Cały dzisiejszy dzień, nie poszedł zgodnie z planem. Co ja mówię, już noc była nie taka, spałam byle jak i wstałam zmęczona jak po wykopkach. Jeździłam na wykopki w czasach młodości, więc wiem co mówię. Nie, żebym jakąś leciwą staruszką była, broń Boże. Tylko, że wtedy jeszcze do 04.06.1989 roku, bardzo daleko było. No i wzięłam się z tym trudnym dniem za bary. Sama przed sobą pieścić się przecież nie będę a, że fotonów był ci dzisiaj u nas dostatek, ( bo dzień był słoneczny więc darmowa fototerapia zapewniona ), to i samopoczucie miało szansę się poprawić. Ciężko było bo ciągle "pod górkę". Tylko co z tego, że pod górkę, że ciężko kiedy w środę muszę być gotowa na przyjazd moich. Kiedy w lodówce światło, a w mieszkaniu?, też światło. Sprężyłam się i z samego rana zrobiłam duuże zakupy.
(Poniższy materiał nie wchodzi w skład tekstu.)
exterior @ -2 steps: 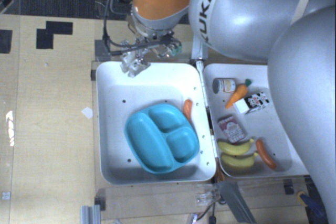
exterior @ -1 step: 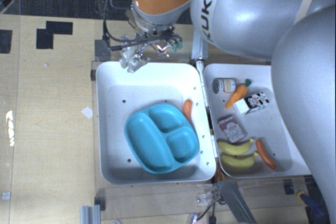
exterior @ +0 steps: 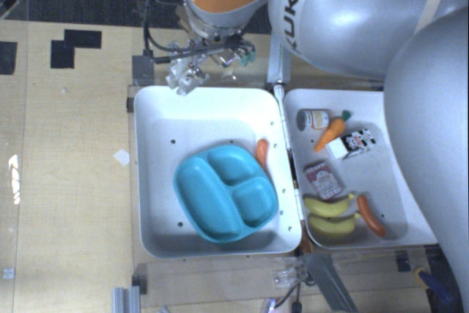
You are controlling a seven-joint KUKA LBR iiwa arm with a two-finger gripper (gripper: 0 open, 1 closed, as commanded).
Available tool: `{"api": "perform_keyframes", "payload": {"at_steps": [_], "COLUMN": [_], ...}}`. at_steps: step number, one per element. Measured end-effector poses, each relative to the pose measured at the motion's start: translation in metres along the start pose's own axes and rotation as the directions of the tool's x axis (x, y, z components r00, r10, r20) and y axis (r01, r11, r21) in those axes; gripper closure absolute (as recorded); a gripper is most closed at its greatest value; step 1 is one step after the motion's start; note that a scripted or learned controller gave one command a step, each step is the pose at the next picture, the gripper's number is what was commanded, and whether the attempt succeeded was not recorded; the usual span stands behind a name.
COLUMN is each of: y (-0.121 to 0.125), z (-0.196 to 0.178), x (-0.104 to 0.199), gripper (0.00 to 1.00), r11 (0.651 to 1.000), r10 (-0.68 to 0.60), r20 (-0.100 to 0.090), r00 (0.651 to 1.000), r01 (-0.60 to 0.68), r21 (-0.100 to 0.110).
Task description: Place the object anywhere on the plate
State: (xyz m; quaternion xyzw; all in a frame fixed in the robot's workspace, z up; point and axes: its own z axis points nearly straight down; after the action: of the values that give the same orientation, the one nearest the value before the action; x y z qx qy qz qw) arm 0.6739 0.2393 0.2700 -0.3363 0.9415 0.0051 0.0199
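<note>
Bins sit side by side on the bench, and we take them one at a time. In the left bin (exterior: 157, 179) we see a blue plate (exterior: 223, 190) with three compartments, lying toward the near right part of the bin floor. None of its compartments holds anything. Just beside the plate's far right edge lies a small orange sausage-shaped object (exterior: 261, 152), resting on the bin floor close to the bin's right wall; we cannot tell whether it touches the plate's rim.

In the right bin (exterior: 396, 231) we count several items. A small tin or jar (exterior: 315, 119) lies at the far left corner. Next to it a toy carrot (exterior: 331, 132) slants with its green top pointing away from us. A small black-and-white carton (exterior: 353, 144) lies just beside the carrot's tip. Below these sits a small packet with a reddish print (exterior: 322, 179). Nearer us, two bananas (exterior: 330, 215) lie together, and an orange sausage-like piece (exterior: 370, 216) rests just to their right.

We find the gripper (exterior: 192, 70) over the far rim of the left bin, beneath the arm's orange band. Nothing shows between its tips, and how wide it stands we cannot tell from this angle.
</note>
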Motion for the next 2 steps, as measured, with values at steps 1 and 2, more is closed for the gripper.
{"api": "perform_keyframes", "payload": {"at_steps": [1, 2], "y": [-0.001, -0.001], "z": [0.034, 0.02], "x": [0.008, 0.005], "gripper": [1.0, 1.0], "r11": [0.913, 0.914], "r10": [-0.409, -0.406], "r20": [-0.025, -0.012], "r00": [0.912, 0.914], "r01": [0.408, 0.406], "r21": [-0.015, -0.009]}}
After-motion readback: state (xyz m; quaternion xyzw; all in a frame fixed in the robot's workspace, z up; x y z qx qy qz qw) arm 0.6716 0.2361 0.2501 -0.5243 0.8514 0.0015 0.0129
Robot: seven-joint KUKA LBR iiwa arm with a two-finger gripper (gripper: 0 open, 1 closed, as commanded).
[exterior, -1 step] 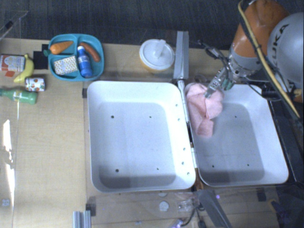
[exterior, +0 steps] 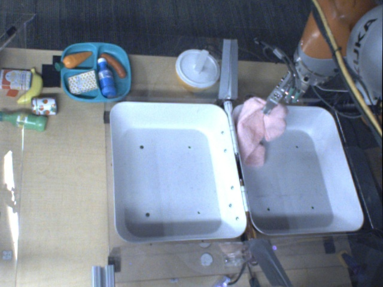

Przy takiej pogodzie chciało mi się też pobuszować w ogródku. Na rabatkach po deszczu gaj się zrobił, myślę ja sobie, ziemia taka mięciutka i przekwitnięte niezabudki trzeba usunąć, piękna robota mogłaby być. Wyszłam na balkon, spojrzałam na swoje hektary i cofnęłam się z powrotem. Nie dałam rady, ale ... ale to było podejście pierwsze. Pozwoliłam klapkom w mózgu przemeblować się i ... było podejście drugie. Tym razem skuteczne. Niezapominajki usunięte i zielepuch trochę również.
Pracowałam, a Kajtek na balkonie prosi i prosi żebym go wzięła do ogródka. Po schodkach sam zejść nie potrafi. Wzięłam chłopczyka, puściłam luzem i pracuję dalej. Kajtek biega, czegoś szuka, do pojnika dla ptaków podbiegł, krzaczki bukszpanu osikał, doniczki obwąchuje a ja pracuję. Kajtek nadal szuka, nagle szum , dziki pęd i szczek mojego pieska dobiegający gdzieś z osiedla. Co wyczaił i co pogonił nie mam pojęcia. Wrócił uspokojony i bardzo z siebie zadowolony, mój niskopienny pies myśliwski. Naturalnie, natychmiast dostał opieprz od pańci, za taką samowolkę. Nie wiem co z tego zrozumiał, ale kajał się i przepraszał . Rozwala mnie takim zachowaniem, mój kochany maluszek.